• Your objective: Lines with "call": copy each one from the listing below.

• Data provided:
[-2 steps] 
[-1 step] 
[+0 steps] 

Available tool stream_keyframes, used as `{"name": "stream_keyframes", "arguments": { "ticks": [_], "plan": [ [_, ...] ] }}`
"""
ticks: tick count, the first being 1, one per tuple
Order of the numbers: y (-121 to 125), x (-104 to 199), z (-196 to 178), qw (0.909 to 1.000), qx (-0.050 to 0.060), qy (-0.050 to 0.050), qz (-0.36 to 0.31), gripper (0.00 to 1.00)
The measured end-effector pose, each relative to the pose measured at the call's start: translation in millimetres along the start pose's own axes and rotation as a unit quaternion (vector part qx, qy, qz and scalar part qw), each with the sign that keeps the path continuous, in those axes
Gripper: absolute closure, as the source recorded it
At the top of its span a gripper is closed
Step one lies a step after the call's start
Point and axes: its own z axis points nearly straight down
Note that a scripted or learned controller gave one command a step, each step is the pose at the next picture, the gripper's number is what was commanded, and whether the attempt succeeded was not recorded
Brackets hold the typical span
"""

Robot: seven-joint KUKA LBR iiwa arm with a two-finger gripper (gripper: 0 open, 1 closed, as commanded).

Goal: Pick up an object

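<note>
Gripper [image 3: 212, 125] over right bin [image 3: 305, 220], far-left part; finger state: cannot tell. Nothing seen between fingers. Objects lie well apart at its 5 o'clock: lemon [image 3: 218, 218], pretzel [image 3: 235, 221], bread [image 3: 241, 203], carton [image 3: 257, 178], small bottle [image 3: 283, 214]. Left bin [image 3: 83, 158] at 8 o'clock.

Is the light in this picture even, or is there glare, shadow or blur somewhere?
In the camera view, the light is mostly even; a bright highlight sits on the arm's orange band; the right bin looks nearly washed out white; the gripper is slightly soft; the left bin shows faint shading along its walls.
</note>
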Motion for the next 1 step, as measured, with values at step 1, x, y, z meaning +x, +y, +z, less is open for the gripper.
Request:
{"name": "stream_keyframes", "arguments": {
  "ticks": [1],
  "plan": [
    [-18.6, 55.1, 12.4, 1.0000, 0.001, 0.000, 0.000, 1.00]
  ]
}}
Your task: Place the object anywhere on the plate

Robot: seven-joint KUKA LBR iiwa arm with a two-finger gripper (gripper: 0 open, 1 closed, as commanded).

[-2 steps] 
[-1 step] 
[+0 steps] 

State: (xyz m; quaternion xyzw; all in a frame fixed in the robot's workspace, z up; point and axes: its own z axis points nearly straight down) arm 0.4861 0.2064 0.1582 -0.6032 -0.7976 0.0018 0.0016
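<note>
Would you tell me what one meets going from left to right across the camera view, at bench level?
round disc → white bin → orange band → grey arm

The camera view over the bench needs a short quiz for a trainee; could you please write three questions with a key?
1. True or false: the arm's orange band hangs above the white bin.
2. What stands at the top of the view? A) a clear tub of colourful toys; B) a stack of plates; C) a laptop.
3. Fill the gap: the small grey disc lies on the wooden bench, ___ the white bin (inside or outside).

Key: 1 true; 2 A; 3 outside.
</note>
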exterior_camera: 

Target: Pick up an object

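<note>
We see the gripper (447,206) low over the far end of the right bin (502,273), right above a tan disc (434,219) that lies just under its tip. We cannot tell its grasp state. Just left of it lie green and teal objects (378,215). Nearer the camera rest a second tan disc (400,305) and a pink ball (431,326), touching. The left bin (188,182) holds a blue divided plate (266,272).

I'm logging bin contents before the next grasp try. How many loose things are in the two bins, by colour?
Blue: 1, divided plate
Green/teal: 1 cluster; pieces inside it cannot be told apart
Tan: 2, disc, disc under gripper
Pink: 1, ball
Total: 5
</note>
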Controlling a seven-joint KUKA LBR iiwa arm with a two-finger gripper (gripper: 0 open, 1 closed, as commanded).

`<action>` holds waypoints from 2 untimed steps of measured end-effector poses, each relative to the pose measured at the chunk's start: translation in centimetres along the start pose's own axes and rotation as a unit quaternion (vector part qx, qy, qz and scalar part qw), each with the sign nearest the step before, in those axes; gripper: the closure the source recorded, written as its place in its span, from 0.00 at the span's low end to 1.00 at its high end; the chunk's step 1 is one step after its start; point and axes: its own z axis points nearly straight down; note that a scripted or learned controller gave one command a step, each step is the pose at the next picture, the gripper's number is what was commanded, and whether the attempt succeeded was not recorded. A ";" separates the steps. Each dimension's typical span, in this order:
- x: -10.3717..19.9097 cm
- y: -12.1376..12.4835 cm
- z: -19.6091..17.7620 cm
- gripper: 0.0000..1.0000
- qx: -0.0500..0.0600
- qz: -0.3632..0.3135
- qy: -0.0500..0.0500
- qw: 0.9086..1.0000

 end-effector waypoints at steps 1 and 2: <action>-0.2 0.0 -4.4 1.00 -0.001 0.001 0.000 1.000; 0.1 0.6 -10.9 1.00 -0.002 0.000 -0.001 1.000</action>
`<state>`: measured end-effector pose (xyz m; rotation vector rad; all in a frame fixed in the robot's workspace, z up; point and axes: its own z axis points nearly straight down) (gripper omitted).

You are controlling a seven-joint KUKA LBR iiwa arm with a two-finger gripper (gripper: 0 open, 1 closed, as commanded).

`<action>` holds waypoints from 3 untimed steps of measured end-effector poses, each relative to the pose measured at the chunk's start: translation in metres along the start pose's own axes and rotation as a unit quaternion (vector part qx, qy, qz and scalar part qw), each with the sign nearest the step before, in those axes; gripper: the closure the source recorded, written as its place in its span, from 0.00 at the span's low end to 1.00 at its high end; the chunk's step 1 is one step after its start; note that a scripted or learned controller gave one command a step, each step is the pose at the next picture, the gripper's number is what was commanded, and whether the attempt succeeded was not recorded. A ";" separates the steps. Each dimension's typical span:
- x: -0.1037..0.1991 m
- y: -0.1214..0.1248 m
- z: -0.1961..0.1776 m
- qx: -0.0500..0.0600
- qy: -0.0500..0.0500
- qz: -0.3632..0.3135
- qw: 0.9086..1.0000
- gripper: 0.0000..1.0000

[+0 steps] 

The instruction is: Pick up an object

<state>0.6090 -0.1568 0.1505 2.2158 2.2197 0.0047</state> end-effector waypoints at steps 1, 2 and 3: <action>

• Answer space:
The measured end-effector pose, each relative to the pose measured at the call's start: translation in millimetres along the start pose's own axes and rotation as a unit quaternion (vector part qx, qy, qz and scalar part qw), each with the sign that keeps the path continuous, in those axes
Step one lies a step after the call's start

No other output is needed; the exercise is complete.